The broader political landscape in the state adds another layer. Minnesota's Democratic-Farmer-Labor Party has dominated statewide offices for years, and Republicans have struggled to break through against entrenched institutional advantages. Whether the vouching system contributes to that dynamic is a question the data alone cannot answer. But the refusal to collect the data that might answer it speaks volumes.
The Help America Vote Act requires states to obtain and verify certain identification information from voters who register by mail without providing a driver's license number or the last four digits of a Social Security number. The question the DOJ is now pressing is whether Minnesota's vouching system effectively creates an end-run around those requirements for in-person, same-day registrants.
Minnesota officials say their system is lawful and that vouching has been part of the state's election framework for decades. That may be true as a matter of state law. But federal preemption questions do not resolve themselves by pointing to tradition.
The DOJ's demand for unredacted records, not just aggregate numbers, but the actual registration files, suggests the investigation is not a courtesy inquiry. Dhillon's characterization of the system as "facially inconsistent" with HAVA is the kind of language that precedes enforcement action, not a polite request for clarification.
Meanwhile, the national electoral map continues to tighten, and the integrity of voter rolls in competitive states has become one of the defining fights of the current political cycle. Minnesota, with its combination of same-day registration, permissive ID rules, and a vouching system that processes thousands of registrations with minimal documentation, sits squarely at the center of that fight.

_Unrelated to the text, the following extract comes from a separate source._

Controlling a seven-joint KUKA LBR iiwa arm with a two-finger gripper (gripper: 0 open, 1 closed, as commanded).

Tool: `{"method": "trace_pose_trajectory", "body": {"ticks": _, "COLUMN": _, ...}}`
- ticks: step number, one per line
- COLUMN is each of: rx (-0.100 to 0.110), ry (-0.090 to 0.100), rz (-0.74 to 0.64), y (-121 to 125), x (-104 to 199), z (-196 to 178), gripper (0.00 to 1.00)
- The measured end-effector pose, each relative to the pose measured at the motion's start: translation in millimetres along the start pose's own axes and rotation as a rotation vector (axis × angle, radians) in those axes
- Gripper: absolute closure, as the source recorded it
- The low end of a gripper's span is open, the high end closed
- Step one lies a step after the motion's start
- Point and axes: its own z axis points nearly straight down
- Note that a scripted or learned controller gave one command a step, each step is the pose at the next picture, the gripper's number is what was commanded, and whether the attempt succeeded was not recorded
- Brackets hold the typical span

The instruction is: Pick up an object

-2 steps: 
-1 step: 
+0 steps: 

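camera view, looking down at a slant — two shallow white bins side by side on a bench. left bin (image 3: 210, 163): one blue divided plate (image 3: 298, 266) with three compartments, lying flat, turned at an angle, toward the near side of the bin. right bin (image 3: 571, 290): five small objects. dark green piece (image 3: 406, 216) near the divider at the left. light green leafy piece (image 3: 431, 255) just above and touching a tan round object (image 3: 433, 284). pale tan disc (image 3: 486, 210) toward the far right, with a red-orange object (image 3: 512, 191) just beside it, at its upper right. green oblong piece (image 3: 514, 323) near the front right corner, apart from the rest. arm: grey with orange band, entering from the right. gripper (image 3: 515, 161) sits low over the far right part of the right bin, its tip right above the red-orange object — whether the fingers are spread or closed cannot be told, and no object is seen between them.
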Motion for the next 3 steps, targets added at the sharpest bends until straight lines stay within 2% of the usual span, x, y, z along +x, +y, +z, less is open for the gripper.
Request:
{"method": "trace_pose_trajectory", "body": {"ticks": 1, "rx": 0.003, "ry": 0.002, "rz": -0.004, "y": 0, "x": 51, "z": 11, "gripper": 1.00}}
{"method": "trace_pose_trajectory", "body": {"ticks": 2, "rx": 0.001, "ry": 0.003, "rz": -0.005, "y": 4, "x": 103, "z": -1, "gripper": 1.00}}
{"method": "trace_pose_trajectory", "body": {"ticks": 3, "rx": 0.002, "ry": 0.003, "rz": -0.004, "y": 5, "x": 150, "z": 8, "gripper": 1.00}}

No one has proven that Minnesota's vouching system produced fraudulent votes. That is an important caveat, and it should be stated plainly. But the absence of evidence is not the same as evidence of absence, especially when the state itself admits it does not collect the data that would allow anyone to check.
Nearly 47,000 Election Day registrations or updates across three cycles relied on someone else's word instead of standard identification. The state cannot say who vouched for whom, how many times individual vouchers were used, or whether the system was exploited. It simply does not keep those records.
That is not a system designed for transparency. It is a system designed to avoid scrutiny. And now, for the first time, the federal government is asking the questions that Minnesota's own officials never bothered to ask.
When a state makes it easy to vote but hard to verify, the people who pay the price are the millions of lawful voters whose ballots deserve to count exactly once, and never be canceled out by one that shouldn't have been cast at all.